▸ Task details: Repeat everything in the data exactly except images.

▸ Data:
++++++++++++++++++++

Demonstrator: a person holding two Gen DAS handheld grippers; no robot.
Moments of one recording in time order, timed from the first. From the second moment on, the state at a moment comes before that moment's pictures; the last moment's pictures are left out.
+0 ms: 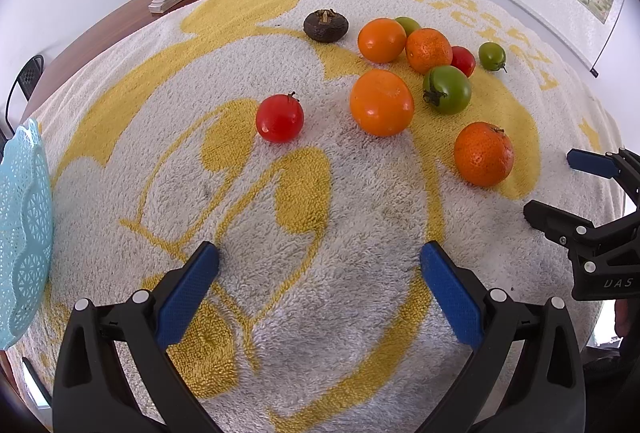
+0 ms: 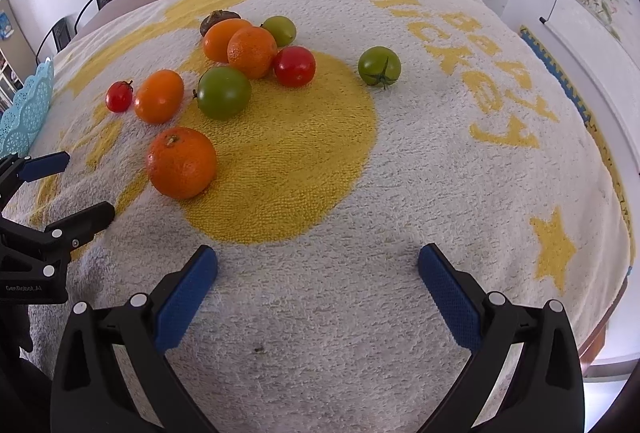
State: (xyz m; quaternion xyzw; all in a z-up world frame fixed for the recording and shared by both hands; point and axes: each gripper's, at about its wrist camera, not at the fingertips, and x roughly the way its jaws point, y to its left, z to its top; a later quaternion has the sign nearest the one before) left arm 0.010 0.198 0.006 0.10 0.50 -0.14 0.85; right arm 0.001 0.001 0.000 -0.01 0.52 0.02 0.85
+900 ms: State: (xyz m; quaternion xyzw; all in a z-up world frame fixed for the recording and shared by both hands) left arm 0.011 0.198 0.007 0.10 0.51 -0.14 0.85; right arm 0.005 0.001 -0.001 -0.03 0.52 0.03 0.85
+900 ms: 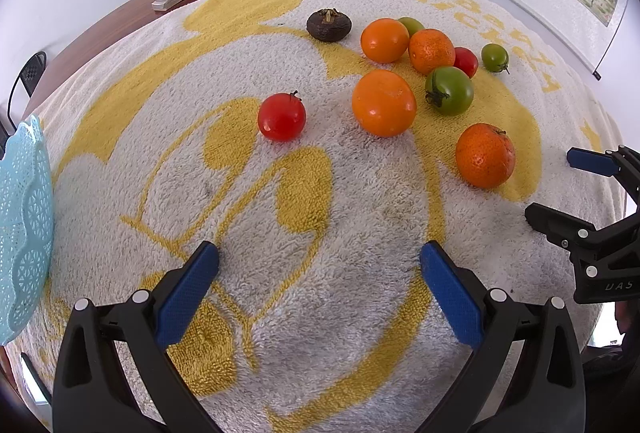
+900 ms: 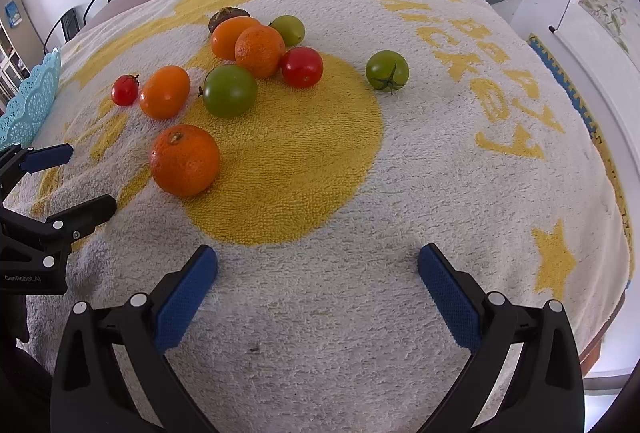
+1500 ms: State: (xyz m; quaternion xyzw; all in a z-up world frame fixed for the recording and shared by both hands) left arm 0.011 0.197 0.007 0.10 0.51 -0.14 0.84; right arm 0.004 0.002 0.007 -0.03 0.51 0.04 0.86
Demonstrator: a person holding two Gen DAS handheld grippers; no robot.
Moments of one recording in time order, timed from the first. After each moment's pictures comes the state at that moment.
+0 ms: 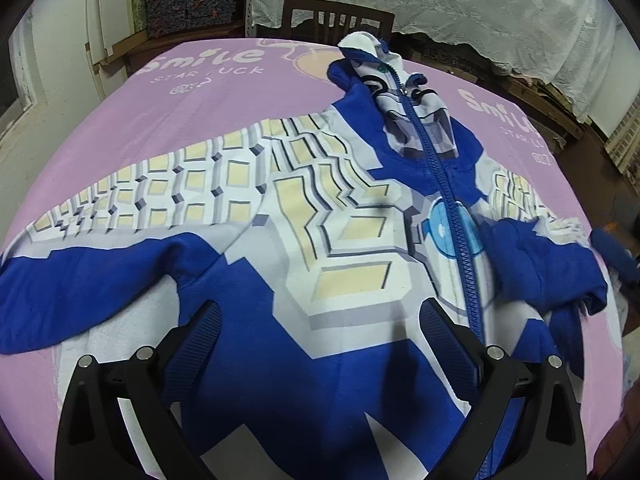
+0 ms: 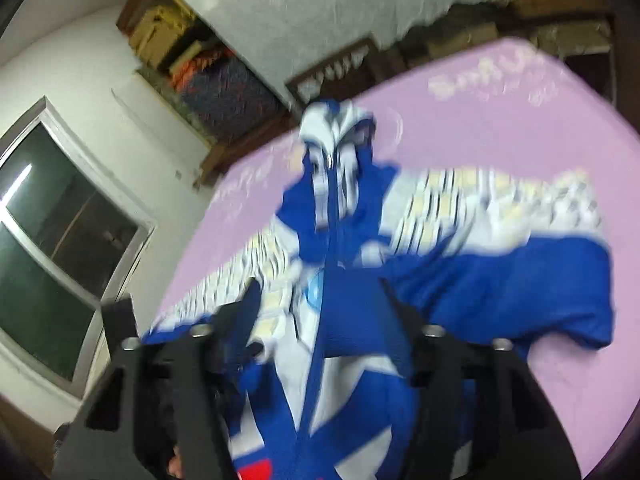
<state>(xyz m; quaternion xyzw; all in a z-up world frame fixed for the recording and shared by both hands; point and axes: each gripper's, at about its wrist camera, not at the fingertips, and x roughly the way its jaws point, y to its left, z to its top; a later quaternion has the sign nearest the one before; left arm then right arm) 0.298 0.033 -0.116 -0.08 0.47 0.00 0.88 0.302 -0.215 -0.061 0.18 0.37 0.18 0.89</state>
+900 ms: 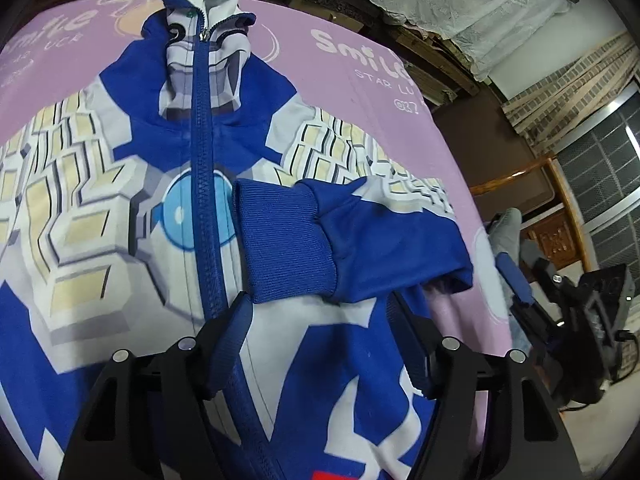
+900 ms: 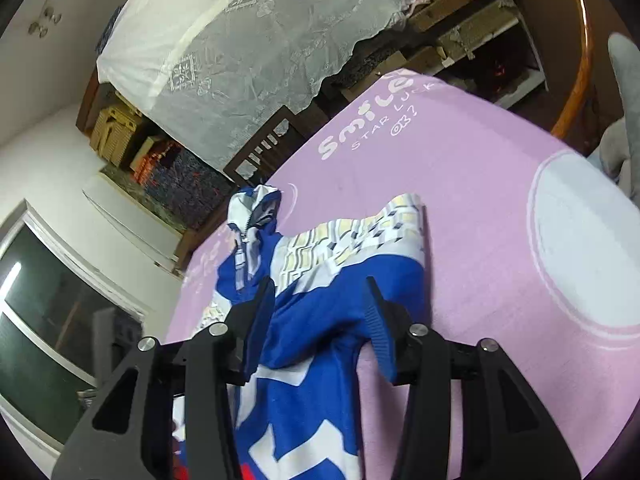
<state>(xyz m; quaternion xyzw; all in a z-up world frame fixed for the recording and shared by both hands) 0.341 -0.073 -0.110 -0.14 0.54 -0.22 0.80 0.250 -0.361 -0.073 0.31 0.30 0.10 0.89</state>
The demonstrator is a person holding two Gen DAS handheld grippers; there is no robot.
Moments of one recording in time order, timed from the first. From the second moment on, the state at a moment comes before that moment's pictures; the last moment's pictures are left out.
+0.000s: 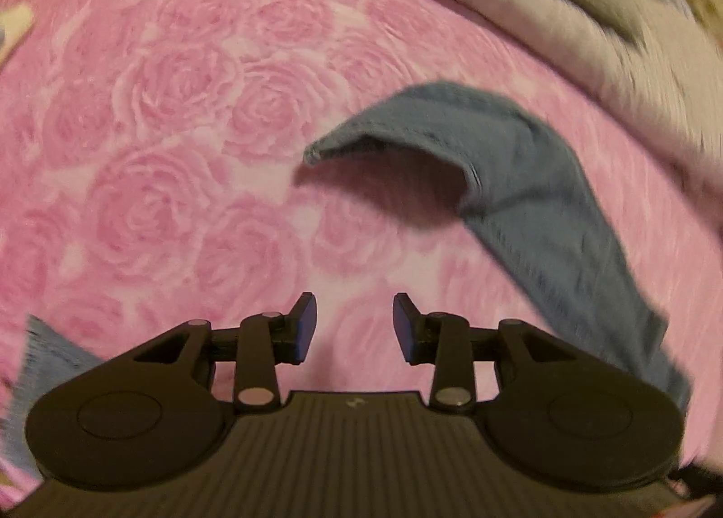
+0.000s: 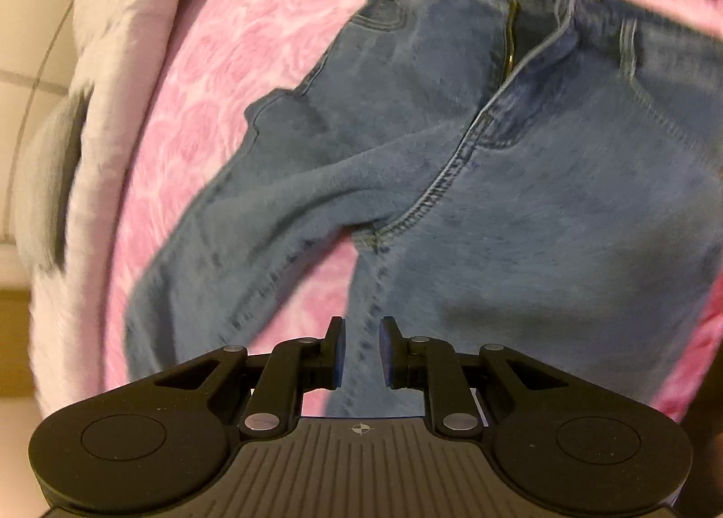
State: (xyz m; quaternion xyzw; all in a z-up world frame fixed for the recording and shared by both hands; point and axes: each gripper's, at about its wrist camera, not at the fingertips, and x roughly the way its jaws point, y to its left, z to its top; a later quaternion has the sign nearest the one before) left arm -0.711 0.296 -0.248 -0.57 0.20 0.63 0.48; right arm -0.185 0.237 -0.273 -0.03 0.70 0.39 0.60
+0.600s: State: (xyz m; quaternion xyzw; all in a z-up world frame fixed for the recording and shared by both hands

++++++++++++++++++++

▸ Solution to this task:
Demonstrator: a person holding two Gen DAS handheld grippers; no robot.
Moments of one recording in time order, timed from the first. From the second moment on, the state at a moment comes before that moment's pictures; the last moment's pictures are left out.
+0 ms: 
+0 ms: 
State: (xyz m; quaternion xyzw; all in a z-up world frame fixed for the recording and shared by both hands; point and axes: each gripper's, at about its wrist camera, not at the fingertips, and x roughly the way its jaws point, y to its left, z to its top; a later quaternion has the sign nearest the one before) left arm 0.010 0.198 0.006 0.10 0.50 -0.14 0.85; right arm 0.001 0.001 0.000 -0.01 0.52 0.02 0.85
+900 ms: State: (xyz m; quaternion xyzw; all in a z-up world frame fixed for the recording and shared by both hands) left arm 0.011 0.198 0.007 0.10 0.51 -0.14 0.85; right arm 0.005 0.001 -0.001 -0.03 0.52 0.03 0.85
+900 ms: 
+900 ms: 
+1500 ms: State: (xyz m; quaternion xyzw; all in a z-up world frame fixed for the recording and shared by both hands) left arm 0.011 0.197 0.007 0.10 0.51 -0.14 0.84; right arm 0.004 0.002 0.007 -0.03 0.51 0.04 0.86
Demonstrator: a person holding two Gen DAS handheld grippers; no robot.
Moments of one recording in time order, timed from the first. After each moment's pictures comes the state at that moment.
+0 ms: 
+0 ms: 
<state>(xyz m; quaternion xyzw; all in a z-up world frame fixed for the recording and shared by both hands; point and axes: each gripper's, at about its wrist camera, not at the fingertips, and x roughly the way its jaws point, y to its left, z to its top; a later quaternion has the sign nearest the one before; left arm then right arm) 0.298 0.033 -0.116 -0.08 0.47 0.00 0.88 0.302 -0.215 -0.061 0.18 0.37 0.18 0.89</state>
+900 ms: 
+900 ms: 
<state>(xyz m; quaternion xyzw; all in a z-up world frame fixed for the recording and shared by both hands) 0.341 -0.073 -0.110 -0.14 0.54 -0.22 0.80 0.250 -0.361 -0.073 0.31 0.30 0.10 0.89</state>
The demonstrator is a person holding two Gen DAS handheld grippers; there is no robot.
Moments of one recording in time order, timed from the first. From the second moment on, the state at a moment comes before that moment's pictures; the last moment's pictures are left out.
+0.000s: 
+0.000s: 
State: (xyz m; quaternion xyzw; all in a z-up world frame fixed for the recording and shared by both hands; point and axes: each gripper's, at about its wrist camera, not at the fingertips, and x roughly the way its jaws point, y to its left, z to its top; a later quaternion has the sign nearest the one before) left arm -0.711 0.296 -0.248 -0.57 0.20 0.63 0.48; right arm -0.185 0.237 -0.273 -0.03 0.70 0.39 0.60
+0.600s: State: (xyz m; quaternion xyzw; all in a z-up world frame fixed for the recording and shared by both hands

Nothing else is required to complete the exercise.